The ClaimsManager
The ClaimsManager defined on AbstractOperation holds a list of ClaimsHandler objects. So to support claim handling in the STS, it is necessary to implement one or more ClaimsHandler objects for whatever Claim URIs you wish to support, and register them with a ClaimsManager instance, which will be configured on the TokenIssueOperation object.
As detailed in the previous article, the TokenIssueOperation gets the realm of the current request, and does some processing of the AppliesTo address, after the RequestParser has finished parsing the request. The RequestClaimCollection object that has been constructed by the RequestParser is then processed. For each RequestClaim in the collection, it checks to see whether the ClaimsManager has a ClaimsHandler implementation registered that can "handle" that Claim (by checking the URIs). If it does not, and if the requested claim is not optional, then an exception is thrown.

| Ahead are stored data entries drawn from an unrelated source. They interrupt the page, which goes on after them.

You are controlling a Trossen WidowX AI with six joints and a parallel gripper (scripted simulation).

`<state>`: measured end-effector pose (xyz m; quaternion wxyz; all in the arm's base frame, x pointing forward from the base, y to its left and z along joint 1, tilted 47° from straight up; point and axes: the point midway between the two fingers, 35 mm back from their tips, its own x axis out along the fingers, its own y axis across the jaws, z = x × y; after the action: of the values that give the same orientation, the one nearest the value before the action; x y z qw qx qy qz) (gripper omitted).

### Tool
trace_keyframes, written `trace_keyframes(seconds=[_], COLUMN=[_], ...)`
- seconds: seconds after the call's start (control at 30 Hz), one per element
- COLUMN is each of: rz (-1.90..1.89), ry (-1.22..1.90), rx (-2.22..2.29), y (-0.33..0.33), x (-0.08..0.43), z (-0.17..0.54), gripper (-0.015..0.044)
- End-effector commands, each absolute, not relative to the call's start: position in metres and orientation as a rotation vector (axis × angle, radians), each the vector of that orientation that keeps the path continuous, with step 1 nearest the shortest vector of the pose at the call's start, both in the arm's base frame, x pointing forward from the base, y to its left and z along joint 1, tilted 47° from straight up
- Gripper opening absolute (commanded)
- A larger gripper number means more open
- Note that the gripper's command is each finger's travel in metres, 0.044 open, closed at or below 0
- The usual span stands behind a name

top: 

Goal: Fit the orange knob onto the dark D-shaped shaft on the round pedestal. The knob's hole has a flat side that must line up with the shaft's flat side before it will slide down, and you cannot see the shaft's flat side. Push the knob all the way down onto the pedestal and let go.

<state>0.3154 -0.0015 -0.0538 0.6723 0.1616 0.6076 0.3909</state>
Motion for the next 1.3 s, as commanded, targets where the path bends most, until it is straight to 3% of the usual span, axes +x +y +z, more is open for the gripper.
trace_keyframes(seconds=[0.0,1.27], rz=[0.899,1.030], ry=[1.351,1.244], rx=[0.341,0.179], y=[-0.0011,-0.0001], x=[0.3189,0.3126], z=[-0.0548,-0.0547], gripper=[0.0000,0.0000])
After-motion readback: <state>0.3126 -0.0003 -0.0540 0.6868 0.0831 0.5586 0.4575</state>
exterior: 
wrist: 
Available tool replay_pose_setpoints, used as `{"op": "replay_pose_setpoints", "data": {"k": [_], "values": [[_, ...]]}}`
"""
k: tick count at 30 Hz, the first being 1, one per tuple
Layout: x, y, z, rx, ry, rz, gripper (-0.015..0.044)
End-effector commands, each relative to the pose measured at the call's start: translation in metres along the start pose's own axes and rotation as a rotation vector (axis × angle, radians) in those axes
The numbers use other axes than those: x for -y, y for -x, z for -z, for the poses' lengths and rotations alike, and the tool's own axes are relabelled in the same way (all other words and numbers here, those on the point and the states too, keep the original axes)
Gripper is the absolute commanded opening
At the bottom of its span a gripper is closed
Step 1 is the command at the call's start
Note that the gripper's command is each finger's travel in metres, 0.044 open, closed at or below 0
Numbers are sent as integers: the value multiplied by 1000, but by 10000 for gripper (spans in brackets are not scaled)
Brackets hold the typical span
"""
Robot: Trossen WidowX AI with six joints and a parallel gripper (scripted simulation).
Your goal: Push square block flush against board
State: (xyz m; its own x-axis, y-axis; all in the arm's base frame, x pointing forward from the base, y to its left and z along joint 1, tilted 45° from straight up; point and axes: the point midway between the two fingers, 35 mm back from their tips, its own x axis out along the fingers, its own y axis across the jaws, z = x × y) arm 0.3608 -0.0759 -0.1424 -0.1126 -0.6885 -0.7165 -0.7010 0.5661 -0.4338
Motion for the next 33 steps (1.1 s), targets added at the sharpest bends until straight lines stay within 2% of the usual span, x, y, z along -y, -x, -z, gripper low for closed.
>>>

If a ClaimsHandler implementation is registered with the ClaimsManager that can handle the desired claim, then the claims are passed through to the TokenProvider implementation, which is expected to be able to invoke the relevant ClaimHandler object, and insert the processed Claim into the generated security token. How this is done is entirely up to the user. For example, for the use-case given above of a SAML 1.1 token containing a "role" claim, the user could implement a custom AttributeStatementProvider instance that evaluates the claim values (via a custom ClaimsHandler implementation registered with the ClaimsManager) and constructs a set of Attributes accordingly in an AttributeStatement. An example of how to do this is given in the CXF unit tests.